THE FIRST CHRISTMAS DAY

was the subject of the first episode and scene, the presentation of gifts by the kings and the adoration of the shepherds in the lowly manger at Bethlehem providing a beautiful picture. An episode illustrating the carol, “Good King Wenceslas,” was followed by a scene depicting a medieval Christmas feast in progress, this including the bringing in of the boar's head and the Yule log. The audience then had a good laugh at the four “Waits," who supplied a popular episode before the third scene from Dickens’ Christmas Carol." showing the Cratchit family at their Christmas dinner. Coming to more modern days, an amusing episode illustrated the bus rush during Christmas shopping, followed by a scene of the interior of a busy store, where a fussy customer provided more humour, which changed to pathos with a flowergirl episode and a London slum scene on Christmas Eve. In a garret, dimly lighted by a candle, sat a woman and her young children shivering with cold. A grown-up daughter arrived with the news that she had lost her job.

THE STRAINS OF A CAROL

were heard, and the drawn faces of the occupants brightened up the daughter said "It doesn't matter how miserable it is, there is always something kind of cheerful about Christmas." “Christmas Eve, 1931,” was the title of the final episode and scene. The former showed six fashionably attired young ladies, wearing carnival hats, returning from a party. They saw a moving star, and decided to follow it. They were led to the manger, and the scene showed them adoring the new-born Christ as the kings and shepherds did nearly two thousand years ago.

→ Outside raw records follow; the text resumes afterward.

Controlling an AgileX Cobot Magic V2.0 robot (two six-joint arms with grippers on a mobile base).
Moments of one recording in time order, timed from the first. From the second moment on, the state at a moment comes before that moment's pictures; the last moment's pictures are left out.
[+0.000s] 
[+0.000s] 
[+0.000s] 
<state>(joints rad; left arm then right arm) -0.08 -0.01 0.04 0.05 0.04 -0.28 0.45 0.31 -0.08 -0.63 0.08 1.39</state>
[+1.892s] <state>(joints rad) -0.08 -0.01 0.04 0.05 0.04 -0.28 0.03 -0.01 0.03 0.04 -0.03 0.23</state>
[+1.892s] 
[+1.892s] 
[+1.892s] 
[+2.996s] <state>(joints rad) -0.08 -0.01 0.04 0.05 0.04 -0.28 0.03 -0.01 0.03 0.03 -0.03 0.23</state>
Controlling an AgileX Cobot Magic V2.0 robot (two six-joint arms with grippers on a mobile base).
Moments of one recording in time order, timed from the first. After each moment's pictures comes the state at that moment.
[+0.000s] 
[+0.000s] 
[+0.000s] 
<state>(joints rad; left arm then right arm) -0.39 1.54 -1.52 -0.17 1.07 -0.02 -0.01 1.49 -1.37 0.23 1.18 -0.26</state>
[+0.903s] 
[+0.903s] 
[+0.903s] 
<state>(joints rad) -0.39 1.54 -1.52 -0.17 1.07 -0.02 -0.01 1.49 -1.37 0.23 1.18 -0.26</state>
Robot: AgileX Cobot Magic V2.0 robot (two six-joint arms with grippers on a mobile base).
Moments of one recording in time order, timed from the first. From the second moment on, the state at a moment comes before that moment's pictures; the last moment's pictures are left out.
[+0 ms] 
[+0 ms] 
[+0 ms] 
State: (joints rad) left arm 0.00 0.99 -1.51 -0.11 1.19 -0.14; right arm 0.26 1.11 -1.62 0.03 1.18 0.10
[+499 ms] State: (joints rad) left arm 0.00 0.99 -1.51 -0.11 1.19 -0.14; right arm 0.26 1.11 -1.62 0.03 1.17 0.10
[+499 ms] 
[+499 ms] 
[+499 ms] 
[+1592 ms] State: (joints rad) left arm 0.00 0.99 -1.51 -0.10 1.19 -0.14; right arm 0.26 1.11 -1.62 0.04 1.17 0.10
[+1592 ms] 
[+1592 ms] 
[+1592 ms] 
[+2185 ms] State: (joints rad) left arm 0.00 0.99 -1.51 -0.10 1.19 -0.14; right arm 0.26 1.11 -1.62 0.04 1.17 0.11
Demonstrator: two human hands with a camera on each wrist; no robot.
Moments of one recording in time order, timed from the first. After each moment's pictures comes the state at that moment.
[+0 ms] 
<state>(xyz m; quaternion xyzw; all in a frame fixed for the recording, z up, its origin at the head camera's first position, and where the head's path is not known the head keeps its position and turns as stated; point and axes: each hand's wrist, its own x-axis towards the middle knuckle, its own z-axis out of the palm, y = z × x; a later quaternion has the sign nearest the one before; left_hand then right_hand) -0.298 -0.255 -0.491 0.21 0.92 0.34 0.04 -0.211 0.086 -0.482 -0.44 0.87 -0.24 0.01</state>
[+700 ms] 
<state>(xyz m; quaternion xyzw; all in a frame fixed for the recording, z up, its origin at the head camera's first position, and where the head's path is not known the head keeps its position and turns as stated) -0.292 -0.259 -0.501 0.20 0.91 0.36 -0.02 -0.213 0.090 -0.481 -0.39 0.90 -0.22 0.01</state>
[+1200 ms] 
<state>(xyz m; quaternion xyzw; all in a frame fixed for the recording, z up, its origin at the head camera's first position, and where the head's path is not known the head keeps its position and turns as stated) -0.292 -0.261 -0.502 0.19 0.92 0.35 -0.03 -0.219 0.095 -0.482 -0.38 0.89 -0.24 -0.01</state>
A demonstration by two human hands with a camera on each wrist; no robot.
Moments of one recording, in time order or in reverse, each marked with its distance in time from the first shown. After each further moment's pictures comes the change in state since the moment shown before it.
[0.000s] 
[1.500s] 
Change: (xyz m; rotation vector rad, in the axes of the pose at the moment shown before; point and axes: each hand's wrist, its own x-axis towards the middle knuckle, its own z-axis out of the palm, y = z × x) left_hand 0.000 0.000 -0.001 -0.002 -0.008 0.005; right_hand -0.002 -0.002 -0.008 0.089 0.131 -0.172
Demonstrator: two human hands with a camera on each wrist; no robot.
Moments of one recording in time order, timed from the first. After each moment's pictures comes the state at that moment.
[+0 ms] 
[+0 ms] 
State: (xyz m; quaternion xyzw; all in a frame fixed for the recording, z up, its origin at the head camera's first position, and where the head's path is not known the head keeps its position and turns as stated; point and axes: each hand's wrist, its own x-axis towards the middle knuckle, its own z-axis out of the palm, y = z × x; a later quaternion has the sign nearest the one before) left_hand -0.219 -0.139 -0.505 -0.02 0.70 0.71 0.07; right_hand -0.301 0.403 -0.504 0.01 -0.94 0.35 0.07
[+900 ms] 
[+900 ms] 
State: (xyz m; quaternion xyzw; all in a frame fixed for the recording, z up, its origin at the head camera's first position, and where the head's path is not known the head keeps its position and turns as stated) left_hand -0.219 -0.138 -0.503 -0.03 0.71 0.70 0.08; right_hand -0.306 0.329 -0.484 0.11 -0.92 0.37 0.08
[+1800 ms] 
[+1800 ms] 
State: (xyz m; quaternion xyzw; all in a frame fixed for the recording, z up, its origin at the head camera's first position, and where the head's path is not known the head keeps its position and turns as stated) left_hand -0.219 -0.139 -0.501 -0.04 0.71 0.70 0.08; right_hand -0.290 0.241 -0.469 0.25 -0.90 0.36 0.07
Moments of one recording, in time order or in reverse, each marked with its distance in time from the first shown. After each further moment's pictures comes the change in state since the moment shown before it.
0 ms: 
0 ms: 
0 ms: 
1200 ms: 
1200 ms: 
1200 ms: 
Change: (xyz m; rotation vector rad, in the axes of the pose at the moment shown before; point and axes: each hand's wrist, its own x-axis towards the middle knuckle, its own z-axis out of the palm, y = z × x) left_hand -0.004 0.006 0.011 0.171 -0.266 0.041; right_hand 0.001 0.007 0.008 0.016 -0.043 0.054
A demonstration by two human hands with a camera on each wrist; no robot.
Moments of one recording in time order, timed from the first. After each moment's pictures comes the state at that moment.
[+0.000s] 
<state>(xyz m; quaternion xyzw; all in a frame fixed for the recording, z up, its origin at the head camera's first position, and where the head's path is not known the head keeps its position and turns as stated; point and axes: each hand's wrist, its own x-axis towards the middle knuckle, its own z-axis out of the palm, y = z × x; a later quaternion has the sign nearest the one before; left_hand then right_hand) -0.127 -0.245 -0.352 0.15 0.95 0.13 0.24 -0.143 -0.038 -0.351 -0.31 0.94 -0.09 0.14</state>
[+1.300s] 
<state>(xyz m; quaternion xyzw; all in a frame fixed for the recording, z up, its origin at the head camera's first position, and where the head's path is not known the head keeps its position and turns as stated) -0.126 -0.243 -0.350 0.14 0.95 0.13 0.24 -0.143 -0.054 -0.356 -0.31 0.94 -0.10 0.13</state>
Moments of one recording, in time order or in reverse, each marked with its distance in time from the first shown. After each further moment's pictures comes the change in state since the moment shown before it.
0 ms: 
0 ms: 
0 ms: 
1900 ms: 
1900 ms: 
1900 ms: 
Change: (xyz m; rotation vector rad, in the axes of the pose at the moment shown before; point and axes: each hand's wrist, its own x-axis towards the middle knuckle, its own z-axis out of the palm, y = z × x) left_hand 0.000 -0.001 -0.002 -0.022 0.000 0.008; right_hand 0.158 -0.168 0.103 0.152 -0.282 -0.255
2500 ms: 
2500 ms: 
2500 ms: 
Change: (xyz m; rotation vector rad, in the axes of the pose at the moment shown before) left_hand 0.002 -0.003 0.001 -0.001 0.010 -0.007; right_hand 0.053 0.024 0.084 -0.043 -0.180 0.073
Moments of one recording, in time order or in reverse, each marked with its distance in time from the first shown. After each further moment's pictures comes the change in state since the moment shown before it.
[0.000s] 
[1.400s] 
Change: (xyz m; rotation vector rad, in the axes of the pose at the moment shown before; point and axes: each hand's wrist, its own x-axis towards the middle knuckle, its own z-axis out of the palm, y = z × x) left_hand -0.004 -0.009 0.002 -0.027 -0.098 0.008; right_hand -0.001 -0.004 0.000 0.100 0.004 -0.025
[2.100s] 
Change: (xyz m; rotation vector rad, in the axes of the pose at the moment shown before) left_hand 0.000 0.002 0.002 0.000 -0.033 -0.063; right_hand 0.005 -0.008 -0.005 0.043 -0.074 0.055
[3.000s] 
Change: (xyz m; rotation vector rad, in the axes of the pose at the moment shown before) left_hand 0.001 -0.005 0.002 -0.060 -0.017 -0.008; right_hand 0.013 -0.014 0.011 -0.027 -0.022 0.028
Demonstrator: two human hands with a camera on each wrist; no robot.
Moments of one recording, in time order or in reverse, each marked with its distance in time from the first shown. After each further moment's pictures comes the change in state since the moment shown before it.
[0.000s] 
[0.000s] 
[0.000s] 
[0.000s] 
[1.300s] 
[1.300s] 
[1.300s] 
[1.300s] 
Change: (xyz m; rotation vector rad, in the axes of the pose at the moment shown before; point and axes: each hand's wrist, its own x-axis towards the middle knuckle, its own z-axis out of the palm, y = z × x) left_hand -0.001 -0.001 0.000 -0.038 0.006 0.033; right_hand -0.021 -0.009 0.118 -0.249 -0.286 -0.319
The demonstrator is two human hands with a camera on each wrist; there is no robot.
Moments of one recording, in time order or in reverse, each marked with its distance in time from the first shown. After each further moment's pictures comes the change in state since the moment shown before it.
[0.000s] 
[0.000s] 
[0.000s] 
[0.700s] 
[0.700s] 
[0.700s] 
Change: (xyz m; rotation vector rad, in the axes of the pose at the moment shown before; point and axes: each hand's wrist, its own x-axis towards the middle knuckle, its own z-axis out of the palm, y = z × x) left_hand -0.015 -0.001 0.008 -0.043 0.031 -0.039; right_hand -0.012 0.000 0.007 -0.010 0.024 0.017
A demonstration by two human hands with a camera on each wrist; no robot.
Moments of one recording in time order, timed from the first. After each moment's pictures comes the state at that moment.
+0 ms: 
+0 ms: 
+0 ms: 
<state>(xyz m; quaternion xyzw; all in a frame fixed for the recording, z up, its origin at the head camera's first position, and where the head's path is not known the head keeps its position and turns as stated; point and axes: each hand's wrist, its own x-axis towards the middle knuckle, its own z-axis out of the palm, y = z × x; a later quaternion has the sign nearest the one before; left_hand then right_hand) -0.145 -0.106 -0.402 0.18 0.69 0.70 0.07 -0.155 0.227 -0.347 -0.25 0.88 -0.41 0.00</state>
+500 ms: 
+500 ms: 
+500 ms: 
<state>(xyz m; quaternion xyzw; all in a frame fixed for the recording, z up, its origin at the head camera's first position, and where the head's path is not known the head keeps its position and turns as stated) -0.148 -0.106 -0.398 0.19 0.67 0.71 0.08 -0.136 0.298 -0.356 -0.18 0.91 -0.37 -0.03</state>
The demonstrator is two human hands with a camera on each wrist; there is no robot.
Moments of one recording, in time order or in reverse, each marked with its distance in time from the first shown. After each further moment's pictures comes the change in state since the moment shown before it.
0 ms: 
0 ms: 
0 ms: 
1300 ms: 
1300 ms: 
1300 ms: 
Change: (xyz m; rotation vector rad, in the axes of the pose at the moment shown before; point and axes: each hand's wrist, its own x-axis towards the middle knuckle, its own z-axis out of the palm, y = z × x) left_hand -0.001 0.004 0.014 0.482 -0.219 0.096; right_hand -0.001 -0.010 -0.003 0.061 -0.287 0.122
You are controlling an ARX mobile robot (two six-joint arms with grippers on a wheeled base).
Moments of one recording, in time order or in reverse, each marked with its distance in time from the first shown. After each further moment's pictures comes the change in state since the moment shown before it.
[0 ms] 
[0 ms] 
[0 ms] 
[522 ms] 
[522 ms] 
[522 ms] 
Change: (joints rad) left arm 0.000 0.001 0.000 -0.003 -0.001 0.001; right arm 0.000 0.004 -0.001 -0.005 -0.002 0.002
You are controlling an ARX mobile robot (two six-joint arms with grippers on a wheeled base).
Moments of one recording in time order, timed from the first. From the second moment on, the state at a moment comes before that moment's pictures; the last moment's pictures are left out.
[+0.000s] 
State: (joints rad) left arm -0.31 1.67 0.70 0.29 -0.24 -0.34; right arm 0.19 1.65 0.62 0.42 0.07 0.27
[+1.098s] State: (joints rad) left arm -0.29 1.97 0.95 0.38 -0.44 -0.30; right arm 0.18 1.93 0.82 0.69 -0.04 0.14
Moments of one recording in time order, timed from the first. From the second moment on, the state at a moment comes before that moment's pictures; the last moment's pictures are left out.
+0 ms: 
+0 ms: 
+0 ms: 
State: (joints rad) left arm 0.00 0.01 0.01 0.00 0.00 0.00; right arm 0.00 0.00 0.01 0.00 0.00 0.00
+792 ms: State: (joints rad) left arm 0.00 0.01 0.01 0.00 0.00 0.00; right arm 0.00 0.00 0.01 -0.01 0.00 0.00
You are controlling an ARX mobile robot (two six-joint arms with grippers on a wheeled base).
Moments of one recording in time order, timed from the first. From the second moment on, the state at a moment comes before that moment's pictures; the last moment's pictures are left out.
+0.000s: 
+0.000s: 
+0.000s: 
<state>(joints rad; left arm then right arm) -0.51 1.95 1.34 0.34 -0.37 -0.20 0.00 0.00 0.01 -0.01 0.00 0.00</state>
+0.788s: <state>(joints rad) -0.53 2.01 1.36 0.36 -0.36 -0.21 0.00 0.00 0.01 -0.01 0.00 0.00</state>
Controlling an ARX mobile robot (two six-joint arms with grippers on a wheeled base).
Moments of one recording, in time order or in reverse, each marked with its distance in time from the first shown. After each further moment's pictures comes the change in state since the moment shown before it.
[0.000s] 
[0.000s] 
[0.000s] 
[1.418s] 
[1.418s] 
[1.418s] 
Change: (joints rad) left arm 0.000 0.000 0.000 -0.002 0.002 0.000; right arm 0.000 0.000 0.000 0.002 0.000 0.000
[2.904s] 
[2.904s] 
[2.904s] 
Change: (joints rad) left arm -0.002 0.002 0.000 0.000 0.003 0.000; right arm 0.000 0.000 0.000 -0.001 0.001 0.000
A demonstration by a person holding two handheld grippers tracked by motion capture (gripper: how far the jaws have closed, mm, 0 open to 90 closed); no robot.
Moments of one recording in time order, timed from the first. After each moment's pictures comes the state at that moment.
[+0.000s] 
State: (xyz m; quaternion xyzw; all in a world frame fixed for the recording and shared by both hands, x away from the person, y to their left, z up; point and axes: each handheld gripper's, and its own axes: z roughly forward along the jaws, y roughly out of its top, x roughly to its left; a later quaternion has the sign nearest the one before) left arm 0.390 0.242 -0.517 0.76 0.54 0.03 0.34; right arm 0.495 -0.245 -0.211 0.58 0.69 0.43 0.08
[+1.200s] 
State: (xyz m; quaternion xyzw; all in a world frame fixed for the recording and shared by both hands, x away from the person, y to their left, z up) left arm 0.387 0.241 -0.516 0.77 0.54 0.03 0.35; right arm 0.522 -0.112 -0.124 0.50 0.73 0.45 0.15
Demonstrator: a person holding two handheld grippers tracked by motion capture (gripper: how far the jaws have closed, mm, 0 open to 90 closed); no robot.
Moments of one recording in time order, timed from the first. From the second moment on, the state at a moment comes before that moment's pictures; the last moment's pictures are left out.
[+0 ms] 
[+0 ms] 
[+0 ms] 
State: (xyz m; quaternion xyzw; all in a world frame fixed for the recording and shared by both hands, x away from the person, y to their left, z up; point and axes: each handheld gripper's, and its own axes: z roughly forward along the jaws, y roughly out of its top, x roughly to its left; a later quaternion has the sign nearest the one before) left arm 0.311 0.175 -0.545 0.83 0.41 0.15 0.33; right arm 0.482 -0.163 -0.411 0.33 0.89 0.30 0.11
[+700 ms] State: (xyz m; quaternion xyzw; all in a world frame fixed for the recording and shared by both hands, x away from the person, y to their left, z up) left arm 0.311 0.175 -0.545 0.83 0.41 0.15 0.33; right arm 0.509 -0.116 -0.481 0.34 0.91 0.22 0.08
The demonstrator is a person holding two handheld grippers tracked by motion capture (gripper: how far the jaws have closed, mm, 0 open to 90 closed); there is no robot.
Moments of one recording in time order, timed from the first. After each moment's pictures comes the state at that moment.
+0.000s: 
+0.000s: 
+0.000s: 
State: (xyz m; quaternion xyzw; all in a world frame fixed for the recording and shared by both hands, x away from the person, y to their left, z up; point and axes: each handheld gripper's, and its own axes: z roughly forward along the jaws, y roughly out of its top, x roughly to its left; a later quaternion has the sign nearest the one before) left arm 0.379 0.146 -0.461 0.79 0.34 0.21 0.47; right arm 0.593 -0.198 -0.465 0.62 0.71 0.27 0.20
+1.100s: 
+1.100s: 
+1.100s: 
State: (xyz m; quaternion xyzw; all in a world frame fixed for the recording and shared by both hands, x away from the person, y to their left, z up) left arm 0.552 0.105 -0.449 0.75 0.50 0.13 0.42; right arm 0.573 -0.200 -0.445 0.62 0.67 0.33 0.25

Upwards of fifty members of the Institute and friends took part in the pageant. They were Mrs. Botting. Mrs. Hall, Miss Hall. Mrs. Cook. Mrs. Farr. Miss Grant-Gordon, Mrs. Eyre, Mrs Baly, Miss Dales. Miss Mitchell. Mrs. Rapley, Mrs. Humphrey, Mrs. H. Askew, Mrs. Fuller, Mrs. Runkel, Mrs. L. Napper, Mrs. Blake, Miss Finder, Miss Tribe, Miss Winder, Miss D. Tidey, Mrs. Diplock, Miss Madge Morgan, Mrs. Harris, Mrs. Martin, Miss Hoath. Mrs. Quickenden, Miss Foster, Miss A. Grant, Miss Whitford. Miss Stewart, Miss I. Stride, Mrs. Boniface, Miss Homewood, Mrs. Hobbs, Miss Apps, Miss D. Reid. Miss D. Turner, Miss Bartlett, Mrs. Shaw, Mrs. Towse, Miss R. Winder, Miss V. Leake, Mrs. W. A. Finder, the Rev. R. Clough, Messrs. L. Askew, H. Askew, St. J. Bell, J. Finder, L. Napper and Master Keith Rapley.

The singing of appropriate carols during the scenes by

AN UNSEEN CHOIR,

with Mrs. G. K. Glenister at the piano, the beautiful dresses, and the coloured lighting effects, arranged by Messrs. W. A. Finder, Geoffrey Hounsell, A. Legge and C. Carter, added greatly to the success and effectiveness of the pageant. Valuable help behind the scenes was given by Miss D. Winder, Miss Gibb, Mr. and Mrs. Arman. Messrs. A. T. Rapley, L. Napper and A. Morgan.

What the audience thought of the pageant was shown by their loud and sustained applause when Mrs. Finder was called before the curtain. On behalf of the performers she was presented with a plant and a box of chocolates by Madge Morgan and Keith Rapley, and in thanking everybody Mrs. Finder said the performers and those who had worked behind the scenes had all been marvellous. Mrs. Pinder received many individual congratulations later in the evening, and nobody was better pleased than her father and mother. Canon and Mrs. Wilson.


Light refreshments were served by Mrs. Avery, and the remainder of the evening was devoted to dancing, for which music was provided by Swaysland’s Band from Haywards Heath. A fancy dress parade was held in a short interval, the costumes being judged by Mrs. Grant-Gordon and Mrs. Mote. Prizes were awarded to the Rev. R. Clough (Mr. Cratchit), Mrs. Martin (Newsboy), Miss Tribe (Watteau Lady) and Mrs. Rapley (Piccadilly Flower Girl).